Hot copy: Stories that caught our eye this week from around the sector
As detailed by The Sydney Morning Herald, Florida-based Christopher Freeman has launched civil court action in New York against Stake.com founders Bijan Tehrani and Ed Craven, the latter of which recently bought the most expensive pad in Melbourne.
Freeman is seeking punitive damages for his initial investment in a precursor company to Stake.com called Primedice.
According to Freeman’s explosive allegations, he first raised the idea of a crypto casino in 2016, only to be rebuffed by Craven and Tehrani due to regulatory concerns (lol) and their preference for fiat currencies.
Cut to 2022 and Stake.com is the biggest crypto gambling operator in the world. It has an ambassador partnership with Drake and is estimated to be worth in excess of $1bn.
No wonder Freeman wants his piece of the pie, right? However, Stake.com’s crack-team of lawyers have described his claims as “a desperate attempt to spread false information” and insisted the allegations are not only frivolous, but provably false.
Breaking Bad spin-off Better Call Saul concluded in August after six exceptional seasons. For those starved of courtroom drama, perhaps Stake.com will step in to fill the void.
Bearish money manager remains bullish on DraftKings
News Corp-owned financial news leader Barron’s published a fascinating interview with Satori Fund manager Dan Niles this week.
Niles, a Stanford University–trained electrical engineer who has focused on tech stocks for more than 30 years, initially as a sell-side analyst at Robertson Stephens and Lehman Brothers, revealed plenty of investment advice in the long-form Q&A.At the end of last year, Niles told Barron’s his top pick was cash. His attitude has grown increasingly bearish since then, driven by a belief that the stock market is headed even lower than the depths reached so far this year.
There were plenty of pointers on stocks, however. Niles is bullish on large-cap retail giants Walmart and Amazon, but fears for digital advertising platforms such as Meta and Snap ahead of a potential ad recession and relentless competition from TikTok.
Notably, Niles is also bullish on the gambling sector, and his fund has bought into both Penn Entertainment and DraftKings.
“In the last recession, revenue from the Las Vegas strip fell 20%,” Niles told Barron’s. “But Penn Entertainment, which owns regional casinos and race tracks, was down only 5% in that period. I expect them to hang in a lot better.
“We own DraftKings because of online sports betting. About 20 states have legalised online betting, and we think California will follow. Both companies are down about 75% from their highs. DraftKings should grow revenue this year by 60%, and compound at 40% over the next three years. It is one of the last markets to go digital,” he rationalised.
Double defeat looms for California’s rival sports betting bills
From one bearish prediction to another! We aren’t exactly the bearers of good news this week, I’m afraid. Our good friends at Eilers & Krejcik Gaming (EKG) believe both of California’s sports betting bills for the November ballot could be set to fail.

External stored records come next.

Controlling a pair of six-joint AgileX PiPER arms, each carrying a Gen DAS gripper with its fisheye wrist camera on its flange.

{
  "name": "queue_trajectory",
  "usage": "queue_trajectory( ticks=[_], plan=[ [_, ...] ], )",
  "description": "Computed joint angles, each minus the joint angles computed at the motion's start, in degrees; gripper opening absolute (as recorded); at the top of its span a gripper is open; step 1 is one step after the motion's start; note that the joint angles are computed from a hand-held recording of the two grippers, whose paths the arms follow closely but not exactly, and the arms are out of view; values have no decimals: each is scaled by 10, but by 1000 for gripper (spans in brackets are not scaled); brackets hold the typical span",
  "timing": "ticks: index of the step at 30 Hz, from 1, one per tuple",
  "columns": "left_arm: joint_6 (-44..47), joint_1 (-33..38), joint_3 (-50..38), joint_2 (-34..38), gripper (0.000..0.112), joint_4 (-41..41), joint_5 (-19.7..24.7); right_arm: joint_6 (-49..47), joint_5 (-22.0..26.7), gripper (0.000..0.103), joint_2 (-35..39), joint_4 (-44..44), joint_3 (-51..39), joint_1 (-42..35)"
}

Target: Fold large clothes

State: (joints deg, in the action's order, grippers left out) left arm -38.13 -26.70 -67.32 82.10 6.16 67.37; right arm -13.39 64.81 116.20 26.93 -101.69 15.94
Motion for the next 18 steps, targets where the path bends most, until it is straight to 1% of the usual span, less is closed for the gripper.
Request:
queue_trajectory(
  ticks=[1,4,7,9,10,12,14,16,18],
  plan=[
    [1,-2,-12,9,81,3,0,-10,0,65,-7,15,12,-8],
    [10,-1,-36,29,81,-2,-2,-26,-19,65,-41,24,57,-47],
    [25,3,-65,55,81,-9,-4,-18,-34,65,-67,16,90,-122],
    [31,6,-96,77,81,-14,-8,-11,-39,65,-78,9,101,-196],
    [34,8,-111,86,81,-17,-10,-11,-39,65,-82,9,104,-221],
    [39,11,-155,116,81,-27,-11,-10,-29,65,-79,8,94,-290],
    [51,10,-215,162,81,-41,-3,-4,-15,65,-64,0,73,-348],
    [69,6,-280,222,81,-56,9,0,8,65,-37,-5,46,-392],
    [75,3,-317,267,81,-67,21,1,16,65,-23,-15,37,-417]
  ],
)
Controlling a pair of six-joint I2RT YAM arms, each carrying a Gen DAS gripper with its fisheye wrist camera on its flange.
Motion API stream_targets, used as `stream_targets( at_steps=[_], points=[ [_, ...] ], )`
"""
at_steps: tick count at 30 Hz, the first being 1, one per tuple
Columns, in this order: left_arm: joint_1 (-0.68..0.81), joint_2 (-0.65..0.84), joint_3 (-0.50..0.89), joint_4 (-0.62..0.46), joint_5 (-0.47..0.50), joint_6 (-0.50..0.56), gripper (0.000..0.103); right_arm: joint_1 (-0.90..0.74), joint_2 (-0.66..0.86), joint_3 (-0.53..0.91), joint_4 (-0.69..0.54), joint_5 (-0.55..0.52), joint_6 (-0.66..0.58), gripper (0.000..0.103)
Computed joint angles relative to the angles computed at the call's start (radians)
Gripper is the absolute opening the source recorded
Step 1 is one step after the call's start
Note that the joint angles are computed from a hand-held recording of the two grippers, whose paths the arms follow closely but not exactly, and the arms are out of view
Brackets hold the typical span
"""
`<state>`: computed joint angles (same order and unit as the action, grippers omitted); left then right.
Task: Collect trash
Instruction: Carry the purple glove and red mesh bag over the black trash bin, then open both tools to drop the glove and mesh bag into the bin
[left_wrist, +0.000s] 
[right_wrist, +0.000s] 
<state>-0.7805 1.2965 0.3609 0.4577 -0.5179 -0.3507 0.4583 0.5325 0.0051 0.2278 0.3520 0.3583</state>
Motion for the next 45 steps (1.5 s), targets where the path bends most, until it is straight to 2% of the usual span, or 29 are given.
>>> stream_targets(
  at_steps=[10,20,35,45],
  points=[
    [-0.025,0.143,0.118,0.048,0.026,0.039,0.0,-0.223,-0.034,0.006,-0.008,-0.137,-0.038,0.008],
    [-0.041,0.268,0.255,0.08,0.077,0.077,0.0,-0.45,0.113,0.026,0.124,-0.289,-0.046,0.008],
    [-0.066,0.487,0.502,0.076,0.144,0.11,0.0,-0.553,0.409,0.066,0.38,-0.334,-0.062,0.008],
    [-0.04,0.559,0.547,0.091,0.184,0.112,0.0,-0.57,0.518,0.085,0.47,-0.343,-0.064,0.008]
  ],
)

We’ve written plenty in recent months about the increasingly intense battle between online iGaming operators and local tribes as they campaign respectively for Proposition 26 or 27, and so this week has The Nevada Independent.
“Two competing sports betting measures occurring consecutively on the same ballot is unprecedented in US sports betting’s political history, which complicates efforts to predict its outcome,” wrote EKG analysts Becca Giden, Chris Krafcik and Adam Krejcik.
“The political power and deep pockets of interests with dogs in this hunt … have us leaning negative on California’s sports betting legalisation prospects this fall.”
Ah well. There is always next year to recognise California’s potential $2.8bn annual revenue opportunity for online sports betting – and the tax benefits alongside it.